Ryan Storey | O Lounge & Coast | Vancouver
Ryan Storey is the Bar Manager for O Lounge and Coast Restaurant in Vancouver, where he has been mixing drinks for the restaurant for close to 3 years.
How did you get the nickname “Martini Slinger”?
I used to own a martini lounge in Nanaimo where I had 27 martini’s on the list. I worked the bar on Thursday, Friday and Saturday nights all I did was shake drinks and that is where the nickname came from.
How did you end up becoming a Bartender?
My dad owned restaurants all his life. At 12 years old I started washing dishes in the restaurant, then I was cooking and then running front of the house and I started bartending when I was 23.
Would you consider yourself a Bartender or a Mixologist or both? And why?
Straight up – I am a bartender. I am here to create an experience and put on a show.
What was your training like and how long have you been a leader in this industry?
I am pretty much self-taught, I learned everything by experience through the restaurant industry.
What goes into creating a new cocktail? What inspires you?
I use fresh ingredients, fresh and simple. It is just like food, keeping it nice and fresh.
What are some current trends you’ve seen in the cocktail market?
Going back to the classics, from Negroni’s and Old Fashioned’s to Manhattan’s.
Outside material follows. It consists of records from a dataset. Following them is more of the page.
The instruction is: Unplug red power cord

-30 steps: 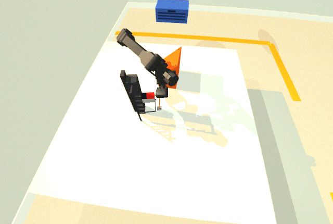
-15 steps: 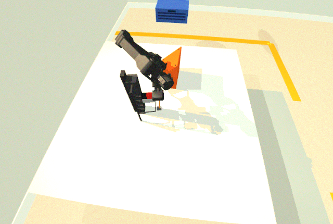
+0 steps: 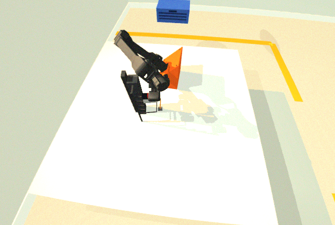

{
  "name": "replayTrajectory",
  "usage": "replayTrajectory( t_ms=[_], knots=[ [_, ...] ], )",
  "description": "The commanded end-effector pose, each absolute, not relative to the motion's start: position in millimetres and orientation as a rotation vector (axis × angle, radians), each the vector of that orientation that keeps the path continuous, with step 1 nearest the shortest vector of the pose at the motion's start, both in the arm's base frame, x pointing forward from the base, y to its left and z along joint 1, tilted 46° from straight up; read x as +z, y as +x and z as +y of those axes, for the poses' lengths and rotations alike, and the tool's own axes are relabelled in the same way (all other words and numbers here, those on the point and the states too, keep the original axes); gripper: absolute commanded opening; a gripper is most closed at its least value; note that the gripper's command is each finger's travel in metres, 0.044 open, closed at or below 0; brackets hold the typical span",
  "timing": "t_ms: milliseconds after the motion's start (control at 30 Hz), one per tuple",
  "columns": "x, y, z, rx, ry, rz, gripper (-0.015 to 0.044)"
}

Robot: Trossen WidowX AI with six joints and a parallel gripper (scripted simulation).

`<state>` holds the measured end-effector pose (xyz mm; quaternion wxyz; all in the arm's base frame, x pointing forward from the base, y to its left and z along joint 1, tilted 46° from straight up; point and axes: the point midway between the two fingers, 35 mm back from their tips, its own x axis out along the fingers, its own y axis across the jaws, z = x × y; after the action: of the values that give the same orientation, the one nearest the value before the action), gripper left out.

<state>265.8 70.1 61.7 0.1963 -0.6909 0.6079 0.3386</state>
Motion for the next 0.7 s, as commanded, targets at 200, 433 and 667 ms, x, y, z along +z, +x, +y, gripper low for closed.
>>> replayTrajectory(
  t_ms=[200, 433, 667],
  knots=[
    [73, 269, 60, 0.948, -1.942, 1.701, 0.016],
    [70, 269, 56, 0.948, -1.942, 1.701, 0.016],
    [67, 269, 53, 0.947, -1.936, 1.706, 0.0134]
  ],
)
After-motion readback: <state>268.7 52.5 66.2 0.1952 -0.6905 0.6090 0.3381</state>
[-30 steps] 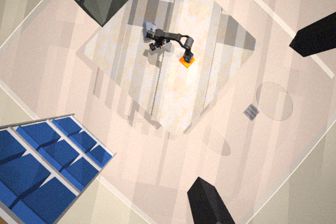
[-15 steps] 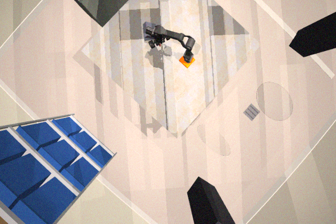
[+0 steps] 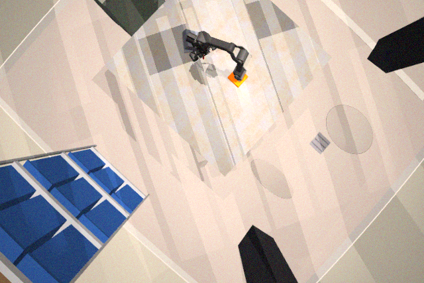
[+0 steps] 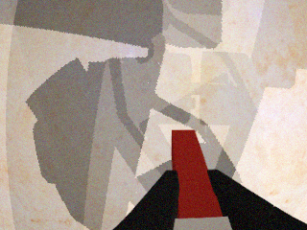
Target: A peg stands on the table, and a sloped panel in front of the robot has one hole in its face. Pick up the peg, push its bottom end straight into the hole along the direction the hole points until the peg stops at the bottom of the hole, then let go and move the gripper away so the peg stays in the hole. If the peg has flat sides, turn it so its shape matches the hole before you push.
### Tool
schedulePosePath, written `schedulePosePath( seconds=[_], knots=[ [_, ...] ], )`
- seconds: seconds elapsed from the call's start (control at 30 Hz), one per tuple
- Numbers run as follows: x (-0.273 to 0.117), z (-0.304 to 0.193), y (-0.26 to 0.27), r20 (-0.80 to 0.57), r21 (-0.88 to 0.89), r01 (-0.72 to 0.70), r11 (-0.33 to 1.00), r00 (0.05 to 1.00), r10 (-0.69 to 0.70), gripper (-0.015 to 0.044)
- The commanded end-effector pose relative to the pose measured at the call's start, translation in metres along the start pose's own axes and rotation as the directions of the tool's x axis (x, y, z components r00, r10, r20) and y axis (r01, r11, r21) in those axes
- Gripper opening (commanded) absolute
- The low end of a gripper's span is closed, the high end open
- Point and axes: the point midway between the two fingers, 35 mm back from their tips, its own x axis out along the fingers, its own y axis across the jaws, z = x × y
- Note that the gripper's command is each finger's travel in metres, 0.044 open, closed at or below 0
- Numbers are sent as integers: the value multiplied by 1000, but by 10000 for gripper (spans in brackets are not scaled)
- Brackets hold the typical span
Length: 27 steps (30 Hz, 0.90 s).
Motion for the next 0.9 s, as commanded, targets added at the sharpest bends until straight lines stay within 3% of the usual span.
schedulePosePath(
  seconds=[0.0,0.87],
  knots=[
    [-2,4,0,4,-26,-22,999,1000,22,0],
    [-7,24,-8,7,-194,-113,974,993,117,0]
  ],
)
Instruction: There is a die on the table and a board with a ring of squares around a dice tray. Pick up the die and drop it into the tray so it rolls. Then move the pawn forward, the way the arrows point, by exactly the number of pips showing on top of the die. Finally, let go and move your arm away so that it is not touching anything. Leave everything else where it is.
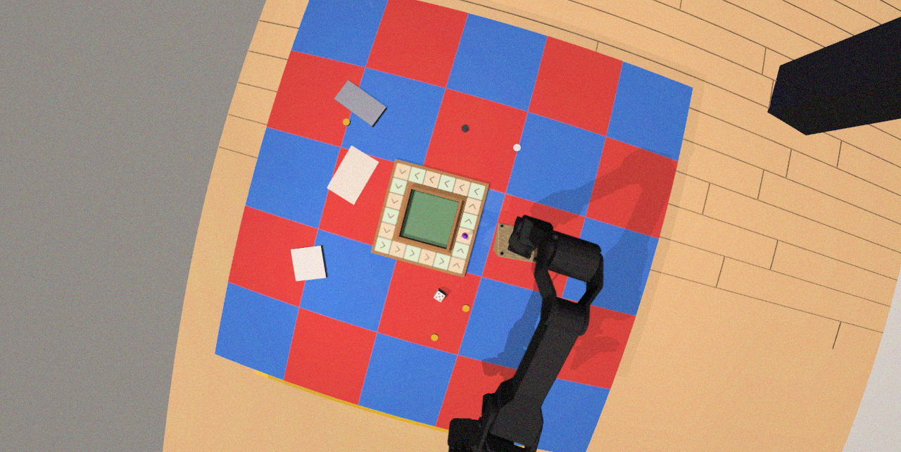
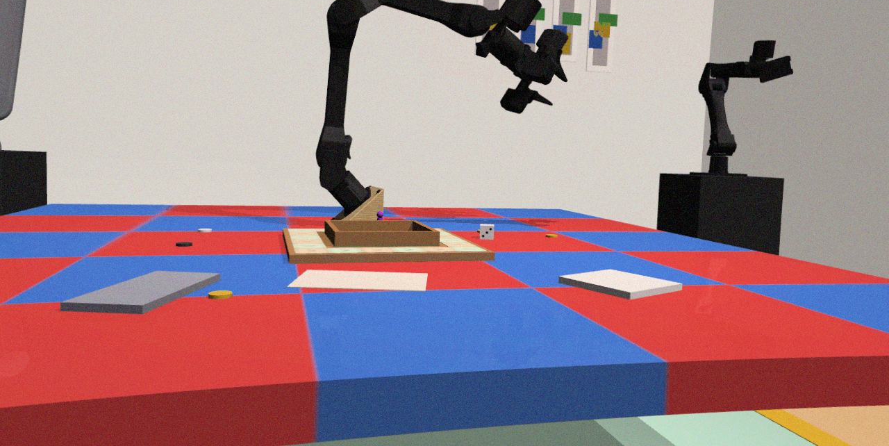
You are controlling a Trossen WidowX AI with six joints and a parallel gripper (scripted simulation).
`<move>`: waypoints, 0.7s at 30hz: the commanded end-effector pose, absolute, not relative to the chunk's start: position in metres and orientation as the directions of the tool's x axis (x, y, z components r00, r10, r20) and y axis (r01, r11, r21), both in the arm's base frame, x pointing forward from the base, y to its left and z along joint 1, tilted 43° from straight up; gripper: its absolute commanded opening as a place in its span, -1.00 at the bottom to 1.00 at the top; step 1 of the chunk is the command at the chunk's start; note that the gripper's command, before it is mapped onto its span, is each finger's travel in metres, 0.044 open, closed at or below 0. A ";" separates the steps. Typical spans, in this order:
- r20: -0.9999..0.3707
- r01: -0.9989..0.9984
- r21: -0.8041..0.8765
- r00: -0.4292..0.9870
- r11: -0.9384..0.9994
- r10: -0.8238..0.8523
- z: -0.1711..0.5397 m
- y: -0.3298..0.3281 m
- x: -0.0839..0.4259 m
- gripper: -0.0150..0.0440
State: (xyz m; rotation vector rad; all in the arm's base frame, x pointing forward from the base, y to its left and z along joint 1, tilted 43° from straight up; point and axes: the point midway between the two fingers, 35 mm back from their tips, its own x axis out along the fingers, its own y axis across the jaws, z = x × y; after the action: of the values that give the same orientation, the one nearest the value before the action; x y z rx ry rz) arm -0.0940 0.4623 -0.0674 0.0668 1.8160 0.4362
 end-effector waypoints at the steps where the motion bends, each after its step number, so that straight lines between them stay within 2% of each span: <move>1: -0.971 -0.127 0.189 -0.170 0.974 0.166 -0.089 0.437 -0.047 0.44; 9: -0.982 0.042 -0.172 0.073 0.984 -0.175 -0.113 0.353 0.059 0.44; 17: -0.799 0.186 -0.539 0.196 0.821 -0.569 -0.100 0.246 0.139 0.44; 21: -0.747 0.201 -0.600 0.204 0.774 -0.632 -0.096 0.227 0.145 0.44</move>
State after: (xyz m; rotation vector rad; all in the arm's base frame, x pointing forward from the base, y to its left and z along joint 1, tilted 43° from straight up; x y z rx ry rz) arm 0.1452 0.2354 -0.0978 -0.3728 1.2616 -0.5861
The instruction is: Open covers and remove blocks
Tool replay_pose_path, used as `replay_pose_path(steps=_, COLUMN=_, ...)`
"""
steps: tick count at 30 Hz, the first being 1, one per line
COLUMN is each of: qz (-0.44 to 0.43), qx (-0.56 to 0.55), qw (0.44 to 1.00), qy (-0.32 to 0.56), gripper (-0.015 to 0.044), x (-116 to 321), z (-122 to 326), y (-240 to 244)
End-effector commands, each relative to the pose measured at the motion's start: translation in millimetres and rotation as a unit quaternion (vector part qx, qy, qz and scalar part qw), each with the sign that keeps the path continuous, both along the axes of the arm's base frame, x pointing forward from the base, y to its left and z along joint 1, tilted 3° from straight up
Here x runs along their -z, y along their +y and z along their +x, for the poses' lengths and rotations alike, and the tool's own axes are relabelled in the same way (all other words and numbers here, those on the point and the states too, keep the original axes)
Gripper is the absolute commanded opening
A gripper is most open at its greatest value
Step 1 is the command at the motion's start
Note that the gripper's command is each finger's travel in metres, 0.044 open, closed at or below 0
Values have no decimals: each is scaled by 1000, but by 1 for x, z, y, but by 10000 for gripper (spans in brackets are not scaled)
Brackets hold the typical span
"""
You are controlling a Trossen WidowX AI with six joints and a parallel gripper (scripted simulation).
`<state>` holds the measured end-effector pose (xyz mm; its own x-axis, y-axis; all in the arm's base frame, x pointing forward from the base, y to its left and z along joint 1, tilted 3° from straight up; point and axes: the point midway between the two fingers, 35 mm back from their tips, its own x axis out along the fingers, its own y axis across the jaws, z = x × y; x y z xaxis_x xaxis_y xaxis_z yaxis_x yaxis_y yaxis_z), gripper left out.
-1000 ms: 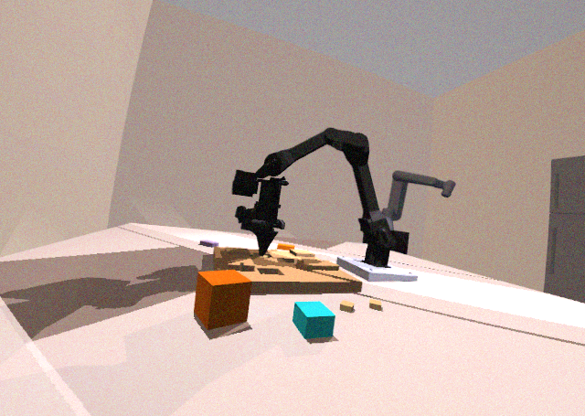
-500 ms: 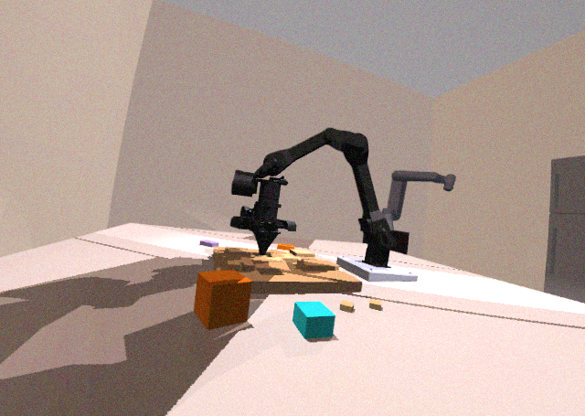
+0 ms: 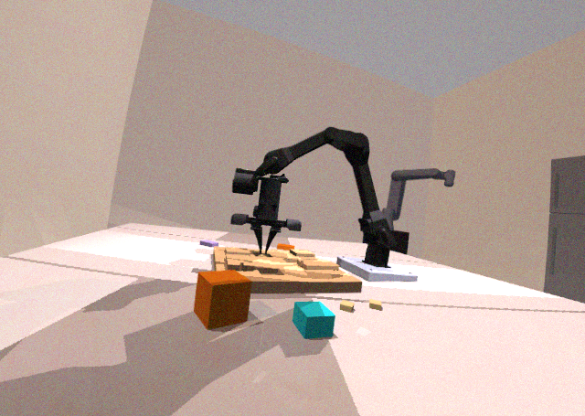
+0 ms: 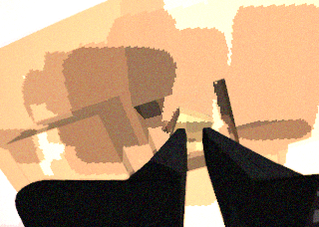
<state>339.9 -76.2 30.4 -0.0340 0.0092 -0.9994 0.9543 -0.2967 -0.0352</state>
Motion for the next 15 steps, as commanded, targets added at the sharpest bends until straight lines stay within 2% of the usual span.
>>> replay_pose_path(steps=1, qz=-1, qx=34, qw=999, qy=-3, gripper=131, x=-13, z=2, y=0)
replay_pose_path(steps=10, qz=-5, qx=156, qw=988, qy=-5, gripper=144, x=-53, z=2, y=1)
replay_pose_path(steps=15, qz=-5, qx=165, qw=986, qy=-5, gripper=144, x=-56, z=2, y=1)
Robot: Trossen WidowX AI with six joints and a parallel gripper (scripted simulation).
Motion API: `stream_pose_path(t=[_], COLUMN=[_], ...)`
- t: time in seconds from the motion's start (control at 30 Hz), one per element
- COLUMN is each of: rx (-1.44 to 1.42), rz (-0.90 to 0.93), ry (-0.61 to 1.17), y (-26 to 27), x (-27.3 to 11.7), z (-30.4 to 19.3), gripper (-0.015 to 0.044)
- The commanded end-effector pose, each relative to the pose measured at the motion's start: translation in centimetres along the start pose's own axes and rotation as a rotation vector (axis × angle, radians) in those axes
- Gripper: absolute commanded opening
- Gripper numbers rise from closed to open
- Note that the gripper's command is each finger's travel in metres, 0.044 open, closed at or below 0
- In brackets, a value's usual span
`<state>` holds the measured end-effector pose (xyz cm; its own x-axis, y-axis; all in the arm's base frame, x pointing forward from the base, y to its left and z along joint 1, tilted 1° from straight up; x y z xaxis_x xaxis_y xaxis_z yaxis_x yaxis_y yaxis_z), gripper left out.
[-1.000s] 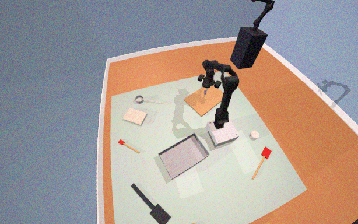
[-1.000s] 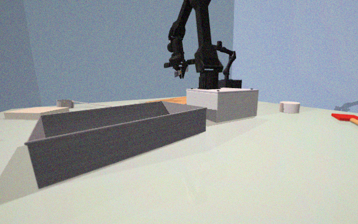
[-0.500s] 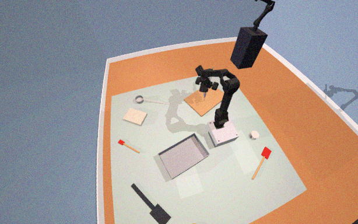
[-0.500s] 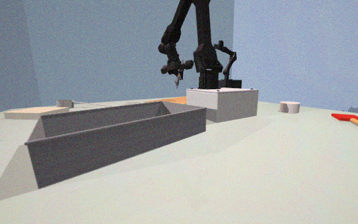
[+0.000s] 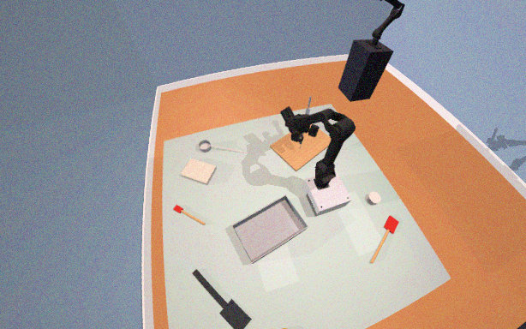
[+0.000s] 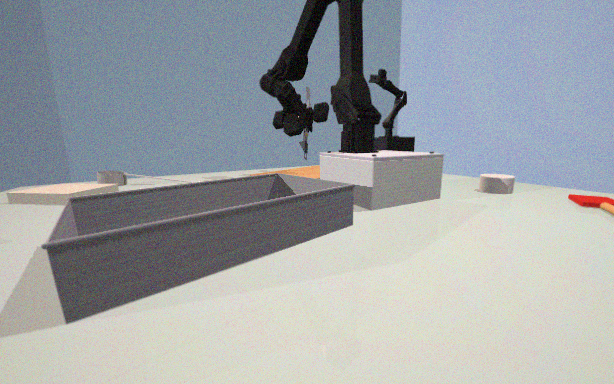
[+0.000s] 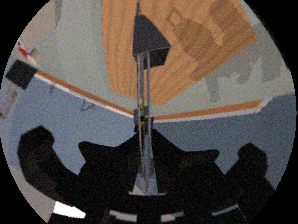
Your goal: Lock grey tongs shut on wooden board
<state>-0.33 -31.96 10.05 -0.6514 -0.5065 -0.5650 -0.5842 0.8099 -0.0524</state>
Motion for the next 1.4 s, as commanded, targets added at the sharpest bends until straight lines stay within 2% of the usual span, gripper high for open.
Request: stream_pose_path(t=[0.0, 0.27, 1.37], rx=[0.042, 0.099, 0.099], rz=[-0.017, -0.039, -0.039], ry=[0.106, 0.25, 0.25], y=[0.4, 1.5, 1.5], x=[-0.9, -2.4, -2.4], z=[0.0, 0.5, 0.5], gripper=[-0.015, -0.015, -0.015])
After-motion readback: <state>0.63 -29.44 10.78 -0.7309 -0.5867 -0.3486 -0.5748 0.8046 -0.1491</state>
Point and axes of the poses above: the point midway between the two fingers, 35 mm back from their tips, its own x axis out along the fingers, its own y axis across the jaws, z = x × y, the point moved 3 cm from there along -x, back along the fingers, and after that the axes turned 9 degrees about x, right-handed, at the moved point
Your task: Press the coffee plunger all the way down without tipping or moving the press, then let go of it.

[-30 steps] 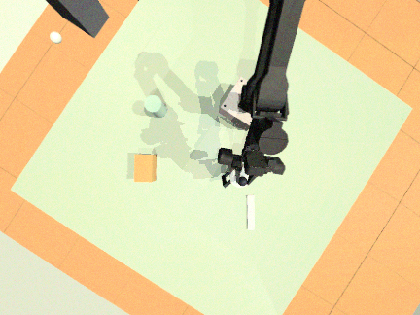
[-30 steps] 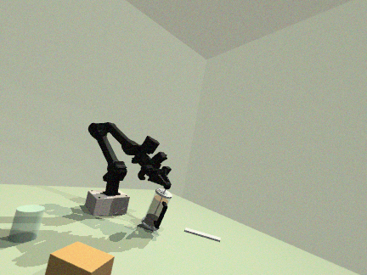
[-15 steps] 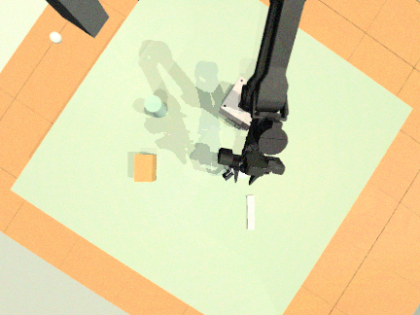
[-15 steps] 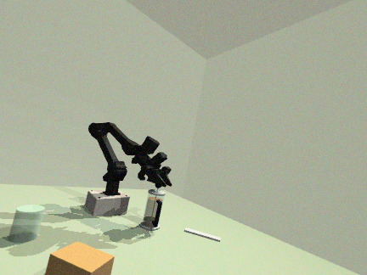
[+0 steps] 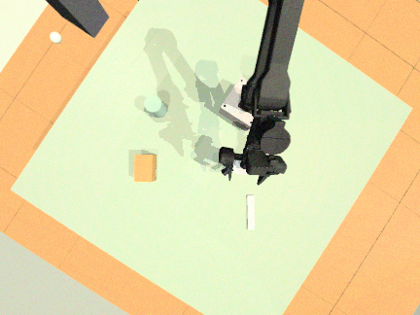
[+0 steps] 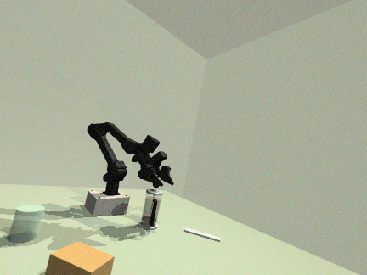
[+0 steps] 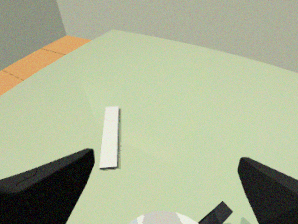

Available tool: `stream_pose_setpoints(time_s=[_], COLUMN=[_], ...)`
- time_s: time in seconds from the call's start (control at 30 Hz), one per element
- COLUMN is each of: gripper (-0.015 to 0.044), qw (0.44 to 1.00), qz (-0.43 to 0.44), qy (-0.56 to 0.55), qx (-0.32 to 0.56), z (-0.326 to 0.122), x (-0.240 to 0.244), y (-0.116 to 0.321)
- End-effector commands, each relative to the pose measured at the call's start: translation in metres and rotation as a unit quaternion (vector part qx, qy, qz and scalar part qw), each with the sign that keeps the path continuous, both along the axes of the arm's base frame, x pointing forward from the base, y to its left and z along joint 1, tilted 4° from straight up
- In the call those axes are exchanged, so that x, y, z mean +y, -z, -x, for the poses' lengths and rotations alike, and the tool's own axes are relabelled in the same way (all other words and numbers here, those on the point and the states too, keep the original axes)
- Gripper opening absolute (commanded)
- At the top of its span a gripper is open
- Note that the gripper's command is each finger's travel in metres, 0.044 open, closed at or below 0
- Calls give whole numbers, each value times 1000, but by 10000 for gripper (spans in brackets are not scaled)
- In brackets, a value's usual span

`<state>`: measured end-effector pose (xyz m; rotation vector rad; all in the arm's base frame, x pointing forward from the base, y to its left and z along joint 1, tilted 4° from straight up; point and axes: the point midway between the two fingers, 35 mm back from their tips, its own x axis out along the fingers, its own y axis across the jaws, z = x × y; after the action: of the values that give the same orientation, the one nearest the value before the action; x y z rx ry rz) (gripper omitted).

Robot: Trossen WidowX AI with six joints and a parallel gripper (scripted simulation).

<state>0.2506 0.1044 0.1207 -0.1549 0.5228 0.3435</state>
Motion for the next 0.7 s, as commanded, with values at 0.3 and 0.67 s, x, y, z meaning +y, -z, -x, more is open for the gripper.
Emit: stream_pose_setpoints(time_s=[0.3,0.67], gripper=[440,440], qw=[1000,1000], qz=[3,3], qy=[7,7], qx=[2,2], z=[46,46], x=[-15,-15], y=[-72,-71])
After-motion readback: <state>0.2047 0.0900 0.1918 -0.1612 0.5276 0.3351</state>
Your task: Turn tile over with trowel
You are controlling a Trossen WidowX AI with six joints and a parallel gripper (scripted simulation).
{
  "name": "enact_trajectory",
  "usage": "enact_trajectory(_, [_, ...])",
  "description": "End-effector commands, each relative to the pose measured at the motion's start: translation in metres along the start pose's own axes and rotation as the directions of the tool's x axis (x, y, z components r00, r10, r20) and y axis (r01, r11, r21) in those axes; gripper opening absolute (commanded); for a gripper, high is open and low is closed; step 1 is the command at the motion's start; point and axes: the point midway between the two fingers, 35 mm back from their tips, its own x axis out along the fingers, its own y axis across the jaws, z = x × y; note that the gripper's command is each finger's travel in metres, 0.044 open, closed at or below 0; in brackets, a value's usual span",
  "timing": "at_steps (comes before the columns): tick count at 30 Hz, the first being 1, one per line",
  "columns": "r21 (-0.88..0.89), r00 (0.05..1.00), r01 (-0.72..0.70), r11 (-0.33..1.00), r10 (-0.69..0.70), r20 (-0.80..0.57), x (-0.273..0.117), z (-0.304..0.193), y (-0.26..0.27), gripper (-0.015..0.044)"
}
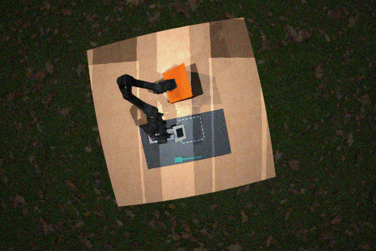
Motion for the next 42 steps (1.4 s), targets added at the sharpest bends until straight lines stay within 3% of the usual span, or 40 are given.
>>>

What type of drinks do you like personally?
Beer and red wine and a scotch after dinner once in awhile.
If you weren’t a bartender, what would you be doing?
I went to school for business and marketing, so I would be doing something in marketing.
What are the ingredients that have been hard to get?
We tend to use what’s in season, fresh and local, so finding ingredients hasn’t been an issue.
What are the most unique ingredients you have every used to create a cocktail?
Honey roasted pears – for a honey roasted puree
Infused cardemon pumpkin spices – simple syrup for a Thanksgiving Cocktail – Pumpkin Martini
What is one of your tricks of the trade?
I have a shake weight which looks like a mini barbell, I use it to entertain.